Mais son rêve ne se réalisera jamais, puisqu’il est mort. Héritée de sa consommation chronique d’alcool, la cirrhose de foie qui le rongeait a eu raison de lui début février 2021. « Son ventre était ballonné. A l’hôpital ils ont sorti de l’eau de son foie et lui ont interdit de boire.  Il n’a pas écouté le médecin. Il fumait aussi. Un jour il a mélangé 7 sachets de whisky à du sodabi avant de boire », explique son patron.  Du 1er au 4 janvier 2021 Simon, déjà mal en point, célèbre la nouvelle année en buvant « non-stop ».  Il meurt un mois plus tard, réduisant à néant les espoirs placés en lui par sa famille.

Léonce et Jacques eux, ne ratent aucune occasion pour « cogner les verres ». Cette matinée du 4 septembre 2021 à Winkè, déjà à 11 heures, les deux compères sont bien éméchés. Malgré une démarche hésitante du fait de l’ébriété, le duo est partant pour une double tournée de sodabi, leur breuvage de prédilection. Servi en premier, Léonce descend d’un trait son verre, grimaçant au passage du liquide dans son œsophage. « Si je ne trouve rien à faire à mon réveil, voilà mon travail », lance-t-il, gouailleur, montrant son verre. 

De son côté Jacques avale le contenu de son verre en deux lampées, lentement, comme pour faire durer le moment.

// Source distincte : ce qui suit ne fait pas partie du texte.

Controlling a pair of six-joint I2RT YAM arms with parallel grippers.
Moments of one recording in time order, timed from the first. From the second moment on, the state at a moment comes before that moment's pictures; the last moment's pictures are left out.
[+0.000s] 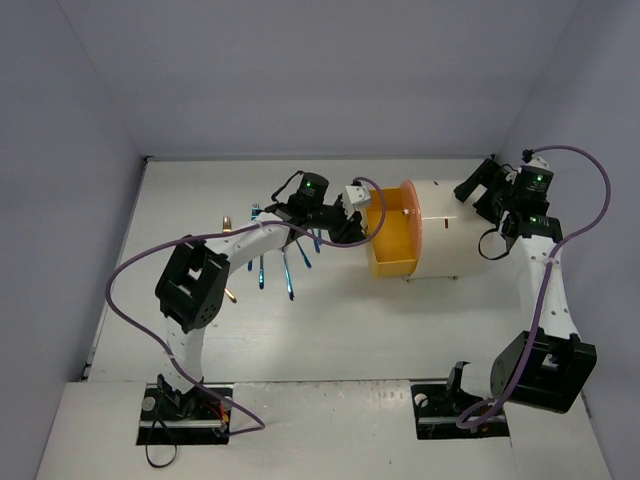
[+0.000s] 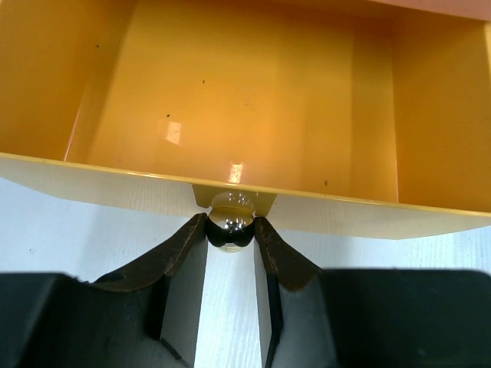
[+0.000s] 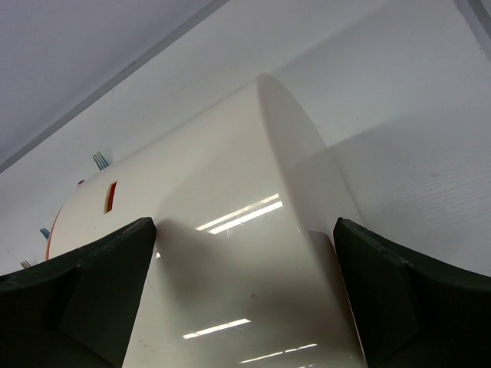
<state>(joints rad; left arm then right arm) -0.65 1.98 1.53 -0.08 0.70 0.27 -0.23 1.30 1.15 -0.40 -0.20 0.44</state>
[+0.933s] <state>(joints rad) -0.60 1.77 1.46 -0.11 0.47 0.25 -0.22 1.29 1.25 -0.52 -0.10 0.36</state>
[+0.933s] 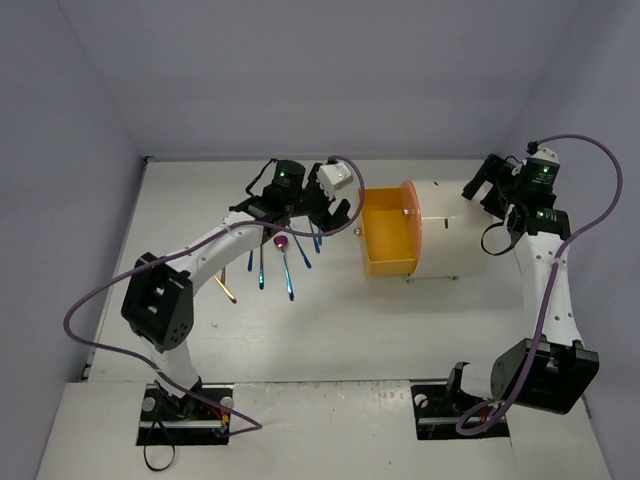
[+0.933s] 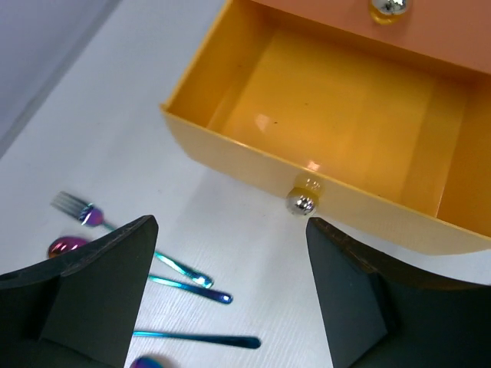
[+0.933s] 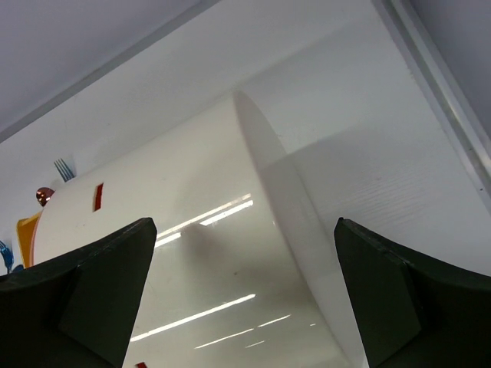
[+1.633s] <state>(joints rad) -0.35 1.22 1.01 -0.62 -0.43 -0.51 -0.08 1.17 1.37 -0.61 0.10 0.24</state>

Titulaire d’une licence en anglais, enseignant dans une autre vie, il dit avoir basculé dans l’alcool il y a quelques années, après une déception amoureuse.

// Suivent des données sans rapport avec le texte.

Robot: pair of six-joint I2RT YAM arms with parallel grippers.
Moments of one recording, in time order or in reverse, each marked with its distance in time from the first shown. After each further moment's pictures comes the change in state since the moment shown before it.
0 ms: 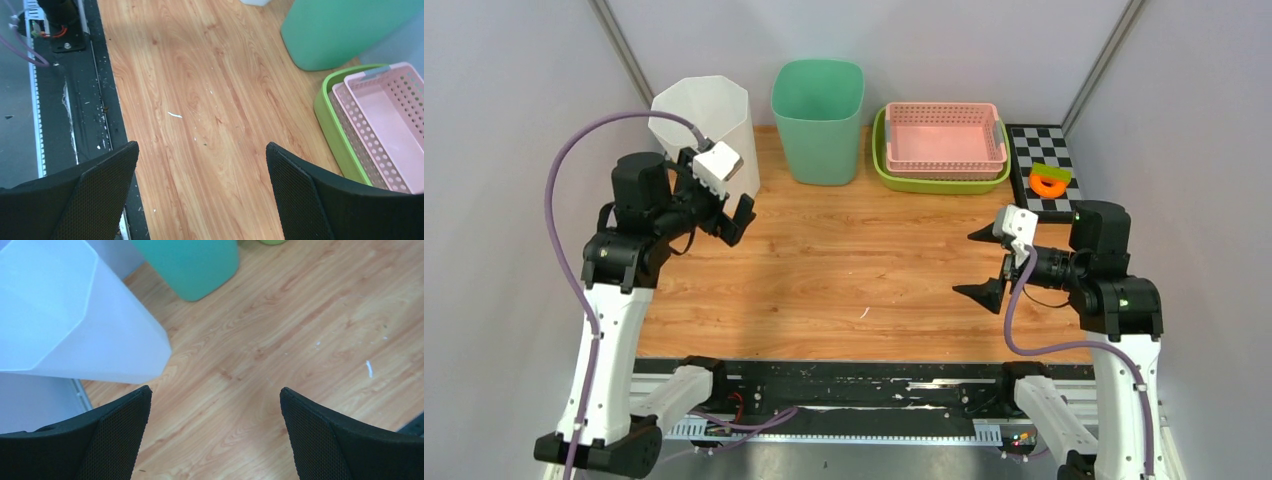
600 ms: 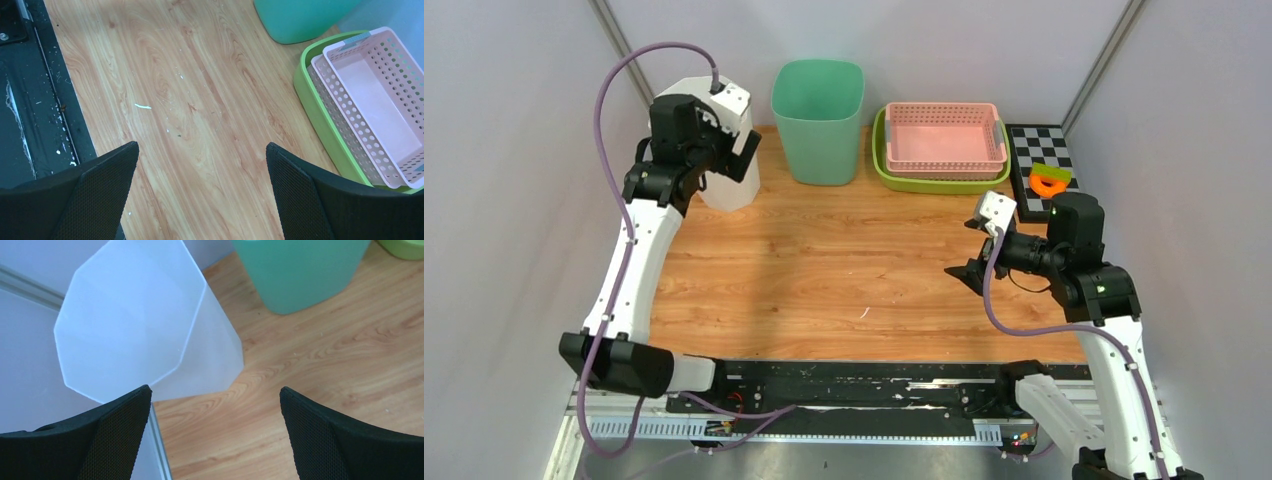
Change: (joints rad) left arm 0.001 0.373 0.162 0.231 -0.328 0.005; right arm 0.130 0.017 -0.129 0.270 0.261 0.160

« J’ai entretenu une fille de la 5e à l’université. On a fait onze ans ensemble mais elle m’a abandonné pour un laborantin », raconte-t-il. Devenu « un errant » selon ses dires, il s’est réfugié dans l’alcool après une tentative de suicide. Tous les jours et autant de fois qu’il le peut, il espère noyer son chagrin d’amour dans l’alcool. Sur lui, les ravages de ce produit sont déjà visibles : joues bouffies et tombantes, regard hagard, haleine éthylique.

Sodabi chimique

Simon, Jacques et Léonce sont loin d’être des cas isolés au Bénin où l’alcoolisme prend de l’ampleur. L’Atacora, département du nord-ouest du Bénin, est touché de plein fouet par l’alcoolisme qui y atteint des proportions inquiétantes. Il y en a pour tous les goûts, pour toutes les bourses et sous toutes les formes. Parmi ces produits, le sodabi tient le haut du pavé.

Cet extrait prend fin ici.